Data to examine Block Start

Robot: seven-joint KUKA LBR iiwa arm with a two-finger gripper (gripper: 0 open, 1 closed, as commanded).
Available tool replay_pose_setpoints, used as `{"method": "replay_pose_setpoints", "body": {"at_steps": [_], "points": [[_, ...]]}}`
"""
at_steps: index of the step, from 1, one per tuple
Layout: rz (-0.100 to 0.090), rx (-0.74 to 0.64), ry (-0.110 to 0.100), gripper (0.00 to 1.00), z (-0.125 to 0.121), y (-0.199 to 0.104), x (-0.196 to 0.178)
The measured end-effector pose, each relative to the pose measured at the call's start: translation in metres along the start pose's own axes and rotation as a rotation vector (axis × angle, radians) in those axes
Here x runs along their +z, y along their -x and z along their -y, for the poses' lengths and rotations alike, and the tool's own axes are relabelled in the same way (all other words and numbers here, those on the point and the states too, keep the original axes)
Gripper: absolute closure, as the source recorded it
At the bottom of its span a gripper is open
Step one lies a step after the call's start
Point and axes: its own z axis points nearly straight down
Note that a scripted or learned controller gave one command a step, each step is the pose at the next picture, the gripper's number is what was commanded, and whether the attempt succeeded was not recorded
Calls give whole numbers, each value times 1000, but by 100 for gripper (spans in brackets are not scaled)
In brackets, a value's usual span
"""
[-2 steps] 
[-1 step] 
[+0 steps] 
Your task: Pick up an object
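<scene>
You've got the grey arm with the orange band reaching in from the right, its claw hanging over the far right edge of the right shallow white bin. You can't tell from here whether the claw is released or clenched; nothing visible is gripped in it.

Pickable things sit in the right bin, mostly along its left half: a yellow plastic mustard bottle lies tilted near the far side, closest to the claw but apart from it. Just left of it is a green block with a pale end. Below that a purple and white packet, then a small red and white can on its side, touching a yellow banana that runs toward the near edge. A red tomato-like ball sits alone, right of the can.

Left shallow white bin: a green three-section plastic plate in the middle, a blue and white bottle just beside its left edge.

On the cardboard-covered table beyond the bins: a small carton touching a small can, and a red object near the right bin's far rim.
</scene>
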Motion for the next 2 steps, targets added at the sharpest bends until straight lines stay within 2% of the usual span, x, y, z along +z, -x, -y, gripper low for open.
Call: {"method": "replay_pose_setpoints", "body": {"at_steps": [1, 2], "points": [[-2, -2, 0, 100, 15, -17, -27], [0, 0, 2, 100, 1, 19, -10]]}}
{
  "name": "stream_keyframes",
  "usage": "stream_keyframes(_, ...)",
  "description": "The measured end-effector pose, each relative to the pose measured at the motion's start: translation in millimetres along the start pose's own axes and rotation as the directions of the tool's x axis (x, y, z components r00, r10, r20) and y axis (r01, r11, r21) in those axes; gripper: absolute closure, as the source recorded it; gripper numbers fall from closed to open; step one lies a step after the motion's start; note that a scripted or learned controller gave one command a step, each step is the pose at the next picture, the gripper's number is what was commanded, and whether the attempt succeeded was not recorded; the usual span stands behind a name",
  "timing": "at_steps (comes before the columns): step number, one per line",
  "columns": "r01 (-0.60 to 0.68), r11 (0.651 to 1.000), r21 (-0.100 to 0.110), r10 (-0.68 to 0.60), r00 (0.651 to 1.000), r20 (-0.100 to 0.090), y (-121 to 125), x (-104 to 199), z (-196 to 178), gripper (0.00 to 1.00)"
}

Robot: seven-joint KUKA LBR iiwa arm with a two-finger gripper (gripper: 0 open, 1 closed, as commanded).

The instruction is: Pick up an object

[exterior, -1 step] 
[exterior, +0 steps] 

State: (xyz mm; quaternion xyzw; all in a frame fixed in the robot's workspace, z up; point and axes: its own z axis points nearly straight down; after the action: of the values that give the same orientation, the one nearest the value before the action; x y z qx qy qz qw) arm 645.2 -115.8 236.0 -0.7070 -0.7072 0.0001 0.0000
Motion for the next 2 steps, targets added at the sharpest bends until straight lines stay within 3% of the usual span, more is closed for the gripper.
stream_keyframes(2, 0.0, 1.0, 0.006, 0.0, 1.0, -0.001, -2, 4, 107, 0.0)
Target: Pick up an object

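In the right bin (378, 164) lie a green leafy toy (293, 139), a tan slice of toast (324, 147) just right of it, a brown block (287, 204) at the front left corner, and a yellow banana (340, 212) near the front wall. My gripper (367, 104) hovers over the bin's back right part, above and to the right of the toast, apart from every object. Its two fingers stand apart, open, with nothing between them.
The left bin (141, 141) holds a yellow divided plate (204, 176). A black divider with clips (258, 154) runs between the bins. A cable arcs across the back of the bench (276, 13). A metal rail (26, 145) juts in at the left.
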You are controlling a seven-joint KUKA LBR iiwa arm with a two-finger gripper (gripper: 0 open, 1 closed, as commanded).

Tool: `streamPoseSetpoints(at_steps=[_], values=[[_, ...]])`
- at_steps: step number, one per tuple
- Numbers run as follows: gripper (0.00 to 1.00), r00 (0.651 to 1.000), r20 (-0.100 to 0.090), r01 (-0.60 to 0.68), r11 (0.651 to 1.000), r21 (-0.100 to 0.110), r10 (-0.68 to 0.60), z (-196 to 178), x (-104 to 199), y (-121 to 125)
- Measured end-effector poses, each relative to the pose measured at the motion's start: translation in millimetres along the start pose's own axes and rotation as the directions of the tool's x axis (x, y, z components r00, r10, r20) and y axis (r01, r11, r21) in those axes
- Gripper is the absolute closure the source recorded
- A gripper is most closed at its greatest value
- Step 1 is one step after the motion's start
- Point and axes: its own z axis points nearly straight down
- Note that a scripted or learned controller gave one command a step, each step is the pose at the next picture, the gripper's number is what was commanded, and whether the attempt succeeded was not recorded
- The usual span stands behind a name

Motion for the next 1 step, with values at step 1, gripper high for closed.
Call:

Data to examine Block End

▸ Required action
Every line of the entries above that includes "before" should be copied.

▸ Answer to the exercise
  "timing": "at_steps (comes before the columns): step number, one per line",
State: (xyz mm; quaternion xyzw; all in a frame fixed in the robot's workspace, z up; point and axes: its own z axis points nearly straight down; after the action: of the values that give the same orientation, the one nearest the value before the action; x y z qx qy qz qw) arm 645.2 -115.8 236.0 -0.7070 -0.7072 0.0001 0.0000

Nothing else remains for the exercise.